● What you should do: A complete transcription of the material, exact in every line, is what is wanted.

● Data provided:

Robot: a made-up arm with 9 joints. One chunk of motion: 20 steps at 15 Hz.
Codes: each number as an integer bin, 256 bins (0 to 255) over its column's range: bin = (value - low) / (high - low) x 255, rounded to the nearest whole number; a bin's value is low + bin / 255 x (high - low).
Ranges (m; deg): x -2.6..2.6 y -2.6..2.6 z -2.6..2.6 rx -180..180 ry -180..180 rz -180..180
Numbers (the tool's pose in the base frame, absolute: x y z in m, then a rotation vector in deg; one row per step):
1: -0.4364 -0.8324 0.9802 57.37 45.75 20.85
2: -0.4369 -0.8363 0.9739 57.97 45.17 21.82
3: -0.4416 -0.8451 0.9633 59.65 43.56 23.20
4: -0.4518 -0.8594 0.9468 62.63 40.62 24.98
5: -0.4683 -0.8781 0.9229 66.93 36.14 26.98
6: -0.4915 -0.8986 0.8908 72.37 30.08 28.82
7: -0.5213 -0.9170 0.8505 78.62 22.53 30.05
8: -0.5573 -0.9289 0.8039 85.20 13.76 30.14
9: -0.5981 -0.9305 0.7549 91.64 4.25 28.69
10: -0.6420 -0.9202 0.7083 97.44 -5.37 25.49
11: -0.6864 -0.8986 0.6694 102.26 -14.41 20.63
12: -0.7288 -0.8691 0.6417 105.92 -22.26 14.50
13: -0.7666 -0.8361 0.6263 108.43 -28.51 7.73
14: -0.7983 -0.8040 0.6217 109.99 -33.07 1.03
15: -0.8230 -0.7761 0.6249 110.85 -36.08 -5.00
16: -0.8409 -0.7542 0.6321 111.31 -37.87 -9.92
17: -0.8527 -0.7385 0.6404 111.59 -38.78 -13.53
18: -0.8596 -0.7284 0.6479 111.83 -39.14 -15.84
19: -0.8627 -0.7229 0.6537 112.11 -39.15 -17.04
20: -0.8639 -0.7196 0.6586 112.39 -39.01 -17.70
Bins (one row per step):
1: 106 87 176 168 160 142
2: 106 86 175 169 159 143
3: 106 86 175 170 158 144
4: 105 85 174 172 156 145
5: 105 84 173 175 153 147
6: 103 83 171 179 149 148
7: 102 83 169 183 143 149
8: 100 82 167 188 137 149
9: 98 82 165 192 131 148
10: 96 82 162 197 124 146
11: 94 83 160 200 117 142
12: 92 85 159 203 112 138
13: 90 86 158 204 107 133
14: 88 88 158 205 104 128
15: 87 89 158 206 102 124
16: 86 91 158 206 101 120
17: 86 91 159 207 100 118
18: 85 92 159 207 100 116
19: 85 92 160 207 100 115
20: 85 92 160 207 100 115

● Exercise response:
Robot: a made-up arm with 9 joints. One chunk of motion: 20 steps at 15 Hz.
Codes: each number as an integer bin, 256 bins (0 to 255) over its column's range: bin = (value - low) / (high - low) x 255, rounded to the nearest whole number; a bin's value is low + bin / 255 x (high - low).
Ranges (m; deg): x -2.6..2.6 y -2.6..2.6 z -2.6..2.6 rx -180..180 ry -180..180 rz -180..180
Numbers (the tool's pose in the base frame, absolute: x y z in m, then a rotation vector in deg; one row per step):
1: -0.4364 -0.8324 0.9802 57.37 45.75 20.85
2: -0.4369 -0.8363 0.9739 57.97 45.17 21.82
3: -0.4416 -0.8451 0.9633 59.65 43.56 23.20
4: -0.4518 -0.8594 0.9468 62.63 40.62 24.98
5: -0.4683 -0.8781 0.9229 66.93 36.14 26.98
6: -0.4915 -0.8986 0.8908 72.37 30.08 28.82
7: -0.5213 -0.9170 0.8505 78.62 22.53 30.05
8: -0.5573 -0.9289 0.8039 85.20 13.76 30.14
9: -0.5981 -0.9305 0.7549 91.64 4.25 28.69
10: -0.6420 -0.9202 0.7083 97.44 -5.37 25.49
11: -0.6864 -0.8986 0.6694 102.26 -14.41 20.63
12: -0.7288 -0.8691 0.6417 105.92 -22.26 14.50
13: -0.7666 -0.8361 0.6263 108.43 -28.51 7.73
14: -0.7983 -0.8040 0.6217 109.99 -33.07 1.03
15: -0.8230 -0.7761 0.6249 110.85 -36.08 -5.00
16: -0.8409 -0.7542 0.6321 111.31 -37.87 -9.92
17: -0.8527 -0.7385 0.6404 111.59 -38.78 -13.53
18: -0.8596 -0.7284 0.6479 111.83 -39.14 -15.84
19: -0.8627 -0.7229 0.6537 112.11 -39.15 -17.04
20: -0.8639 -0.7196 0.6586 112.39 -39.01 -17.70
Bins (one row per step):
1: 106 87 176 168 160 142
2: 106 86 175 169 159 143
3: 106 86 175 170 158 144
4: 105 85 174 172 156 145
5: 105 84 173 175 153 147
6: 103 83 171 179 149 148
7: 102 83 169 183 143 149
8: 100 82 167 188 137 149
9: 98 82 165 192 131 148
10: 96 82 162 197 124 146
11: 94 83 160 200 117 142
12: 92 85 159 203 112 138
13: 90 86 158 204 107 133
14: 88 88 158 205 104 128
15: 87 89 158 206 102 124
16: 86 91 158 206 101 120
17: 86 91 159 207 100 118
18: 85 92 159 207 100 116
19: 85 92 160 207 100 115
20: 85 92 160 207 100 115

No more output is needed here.